Erling Haaland ist ohne Wenn und Aber der vielversprechendste Mittelstürmer Europas. Seine Anlagen sind überragend, seine Torquote phänomenal. Logisch, dass der BVB-Star immer wieder mit einem Wechsel in Verbindung gebracht wird - im kommenden Sommer haben die Dortmunder jedoch die Zügel in der Hand.


Dass Haaland in seinem Vertrag beim BVB eine Ausstiegsklausel besitzen soll, wurde in diversen Medien bereits ausreichend spekuliert. Bei 75 Millionen Euro soll diese liegen - angesichts des Potenzials des Norwegers wäre das auch in Coronazeiten ein Schnäppchen. Gegenüber der Sport Bild erklärte BVB-Boss Hans-Joachim Watzke auf die Frage, ob sein Stürmer im kommenden Sommer den Abflug mache, aber: "So eine Vereinbarung gibt es nicht."
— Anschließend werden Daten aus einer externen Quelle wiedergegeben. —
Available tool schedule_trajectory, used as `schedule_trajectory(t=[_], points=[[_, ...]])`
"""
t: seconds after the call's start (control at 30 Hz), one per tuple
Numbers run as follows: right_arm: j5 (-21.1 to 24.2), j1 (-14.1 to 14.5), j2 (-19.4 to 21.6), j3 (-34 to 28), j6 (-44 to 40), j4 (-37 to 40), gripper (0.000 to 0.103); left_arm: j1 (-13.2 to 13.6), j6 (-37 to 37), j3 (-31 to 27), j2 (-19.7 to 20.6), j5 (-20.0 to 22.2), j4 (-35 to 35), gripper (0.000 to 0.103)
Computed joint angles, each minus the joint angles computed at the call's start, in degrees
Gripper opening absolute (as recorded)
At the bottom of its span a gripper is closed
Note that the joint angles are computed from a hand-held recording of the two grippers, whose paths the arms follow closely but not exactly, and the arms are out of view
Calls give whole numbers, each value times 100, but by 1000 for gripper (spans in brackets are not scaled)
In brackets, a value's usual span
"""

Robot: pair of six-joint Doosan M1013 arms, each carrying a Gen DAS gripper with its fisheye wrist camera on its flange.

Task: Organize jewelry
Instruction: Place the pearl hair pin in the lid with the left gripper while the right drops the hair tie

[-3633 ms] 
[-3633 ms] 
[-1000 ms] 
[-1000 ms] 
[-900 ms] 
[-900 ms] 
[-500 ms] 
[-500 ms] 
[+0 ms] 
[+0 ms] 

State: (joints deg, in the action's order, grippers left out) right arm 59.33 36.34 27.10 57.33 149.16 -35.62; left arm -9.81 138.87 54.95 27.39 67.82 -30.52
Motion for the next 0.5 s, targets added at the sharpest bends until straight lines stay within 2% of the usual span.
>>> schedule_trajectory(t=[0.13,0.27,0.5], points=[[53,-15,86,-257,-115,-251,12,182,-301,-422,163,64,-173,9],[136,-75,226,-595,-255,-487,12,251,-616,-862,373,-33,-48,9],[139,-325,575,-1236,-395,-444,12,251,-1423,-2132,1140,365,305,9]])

Was erstmal danach klingt, dass solch eine Ausstiegsklausel überhaupt nicht existiert, muss näher untersucht werden. Denn Watzke, rhetorisch einer der Besten seines Fachs, verriet mit seiner Antwort nur, dass es für Sommer 2021 keine Klausel gebe - laut Sport Bild existiert diese nämlich sehr wohl, allerdings erst ab Sommer 2022.
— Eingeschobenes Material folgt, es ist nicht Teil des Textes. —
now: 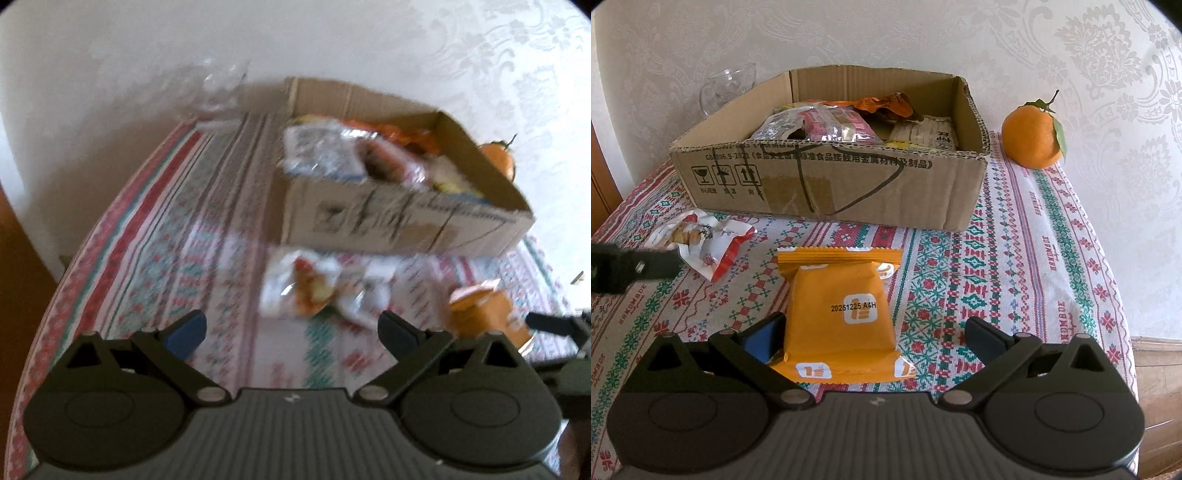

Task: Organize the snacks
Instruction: 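Grasp the white nut bag with the left tool while the right tool grasps the orange wafer pack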

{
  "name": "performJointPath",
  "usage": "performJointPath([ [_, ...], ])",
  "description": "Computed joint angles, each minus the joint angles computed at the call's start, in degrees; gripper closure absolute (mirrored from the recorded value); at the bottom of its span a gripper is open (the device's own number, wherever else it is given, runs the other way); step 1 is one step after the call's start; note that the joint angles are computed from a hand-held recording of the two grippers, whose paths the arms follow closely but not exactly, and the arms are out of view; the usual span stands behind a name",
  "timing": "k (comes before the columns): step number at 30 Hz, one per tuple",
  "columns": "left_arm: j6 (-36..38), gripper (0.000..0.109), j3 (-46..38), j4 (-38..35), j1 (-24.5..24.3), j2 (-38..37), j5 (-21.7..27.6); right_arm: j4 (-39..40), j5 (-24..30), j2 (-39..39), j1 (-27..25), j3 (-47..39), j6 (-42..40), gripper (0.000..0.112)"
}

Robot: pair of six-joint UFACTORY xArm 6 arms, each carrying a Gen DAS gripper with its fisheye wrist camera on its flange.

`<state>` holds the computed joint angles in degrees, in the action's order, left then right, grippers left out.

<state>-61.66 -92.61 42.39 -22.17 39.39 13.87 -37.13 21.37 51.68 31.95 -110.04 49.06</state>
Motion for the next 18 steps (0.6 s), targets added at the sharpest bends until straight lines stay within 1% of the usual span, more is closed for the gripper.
performJointPath([
  [5,3.42,0.010,-8.79,-3.02,-1.44,5.58,2.12,-0.09,-0.32,0.00,0.01,0.11,-0.04,0.009],
  [9,4.13,0.009,-13.66,-2.00,-2.67,8.60,7.87,0.63,-0.14,-0.01,0.03,0.04,-0.74,0.009],
  [10,3.67,0.009,-13.64,-1.32,-2.67,8.67,8.52,1.07,0.04,0.03,0.05,-0.11,-1.19,0.009],
  [12,2.09,0.009,-11.72,-0.41,-2.06,7.79,7.47,2.18,-0.13,0.10,0.03,-0.22,-2.68,0.009],
  [14,1.47,0.009,-9.88,-0.40,-1.46,6.64,8.03,2.12,-0.60,0.08,-0.04,-0.05,-2.82,0.009],
  [18,-2.40,0.009,-4.42,3.33,0.07,3.17,7.35,2.23,-0.75,0.02,-0.08,0.05,-2.94,0.009],
])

Watzke weiter zu Haalands Zukunft: "Darum geht es aber auch nicht. Es geht darum, die Spieler von deinem Klub und deinen Plänen zu überzeugen. Wir haben den klaren Wunsch, dass Erling noch länger bei uns bleibt und wollen ihn und seinen Berater davon überzeugen. Da bin ich auch recht zuversichtlich. Ich glaube, dass Erling sich beim BVB sehr wohlfühlt. Er hat im vergangenen Winter definitiv den richtigen Schritt gemacht, indem er zu uns gewechselt ist." Laut dem 61-Jährigen wäre es falsch, wenn Haaland "nach so kurzer Zeit schon den nächsten" gehen würde.
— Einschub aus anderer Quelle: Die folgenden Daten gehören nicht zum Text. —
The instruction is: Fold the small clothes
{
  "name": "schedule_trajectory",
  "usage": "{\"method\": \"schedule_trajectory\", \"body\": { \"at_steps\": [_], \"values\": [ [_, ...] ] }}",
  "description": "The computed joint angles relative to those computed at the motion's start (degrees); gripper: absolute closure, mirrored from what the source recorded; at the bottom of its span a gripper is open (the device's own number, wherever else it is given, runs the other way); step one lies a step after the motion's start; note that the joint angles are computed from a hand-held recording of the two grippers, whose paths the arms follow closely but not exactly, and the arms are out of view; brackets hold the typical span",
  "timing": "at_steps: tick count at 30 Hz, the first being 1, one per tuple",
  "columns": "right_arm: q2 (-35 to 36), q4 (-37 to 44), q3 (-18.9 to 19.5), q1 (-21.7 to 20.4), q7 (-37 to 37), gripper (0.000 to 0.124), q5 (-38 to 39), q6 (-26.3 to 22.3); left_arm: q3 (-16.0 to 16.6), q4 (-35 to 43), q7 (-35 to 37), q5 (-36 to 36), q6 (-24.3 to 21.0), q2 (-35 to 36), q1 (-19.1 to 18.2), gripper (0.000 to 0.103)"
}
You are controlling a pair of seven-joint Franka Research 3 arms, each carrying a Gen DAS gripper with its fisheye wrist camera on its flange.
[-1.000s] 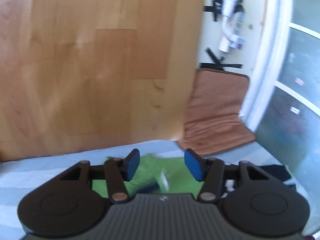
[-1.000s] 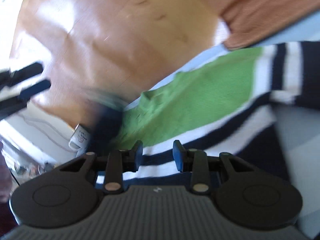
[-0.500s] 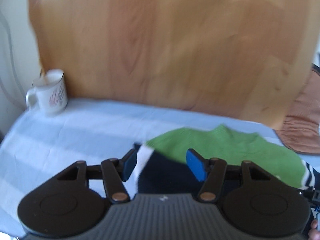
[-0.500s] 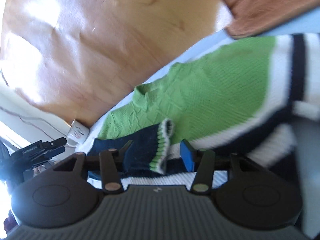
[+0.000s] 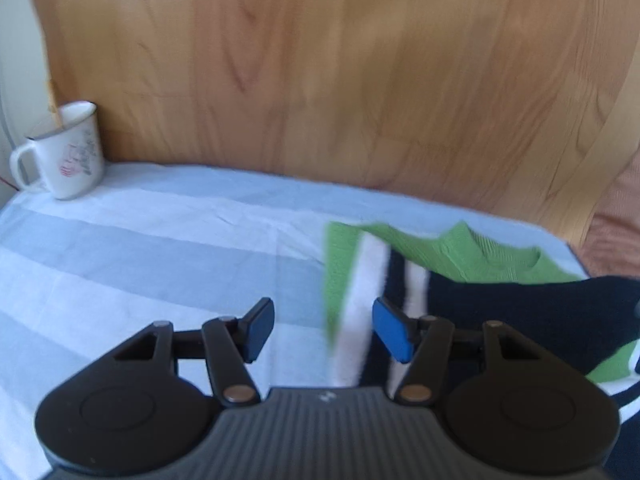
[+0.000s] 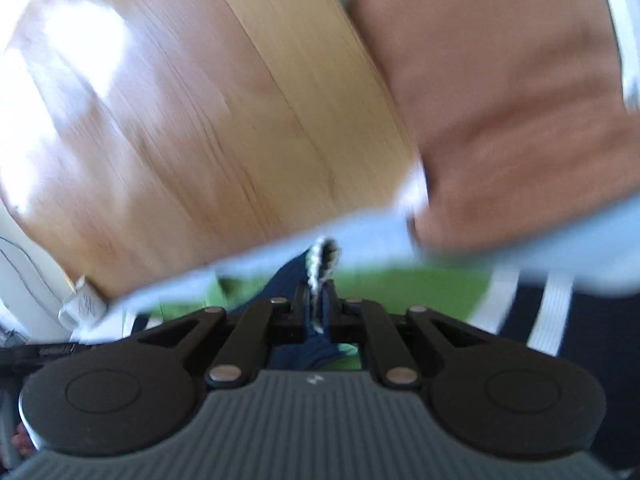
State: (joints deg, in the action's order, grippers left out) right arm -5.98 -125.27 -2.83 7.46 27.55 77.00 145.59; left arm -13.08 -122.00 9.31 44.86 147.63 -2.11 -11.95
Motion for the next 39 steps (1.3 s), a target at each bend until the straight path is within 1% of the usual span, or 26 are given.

Haaland war FC Bayern zu teuer


Bevor sich der Norweger dem BVB anschloss, soll er laut Sport Bild übrigens auch auf der Liste des FC Bayern gestanden haben. Sein Vater Alf-Inge hat den Münchener Bossen im Dezember 2019 demnach signalisiert, dass man sich einen Wechsel in die bayrische Landeshauptstadt gut vorstellen könne - letztlich scheiterte ein Transfer aber daran, dass Bayern dem Youngster keine Einsatzgarantien geben konnte. Zudem war dem Rekordmeister das Gesamtpaket von rund 60 Millionen Euro (20 Millionen Ablöse plus drei Millionen Beratergebühren sowie ein Jahresgehalt von acht Millionen) für einen Backup deutlich zu teuer. "Wenn du Robert Lewandowski hast, macht es keinen Sinn, Haaland dazuzuholen und ihn erst einmal auf die Warteposition zu schieben", bestätigte Bayern-Boss Karl-Heinz Rummenigge dem Sportmagazin.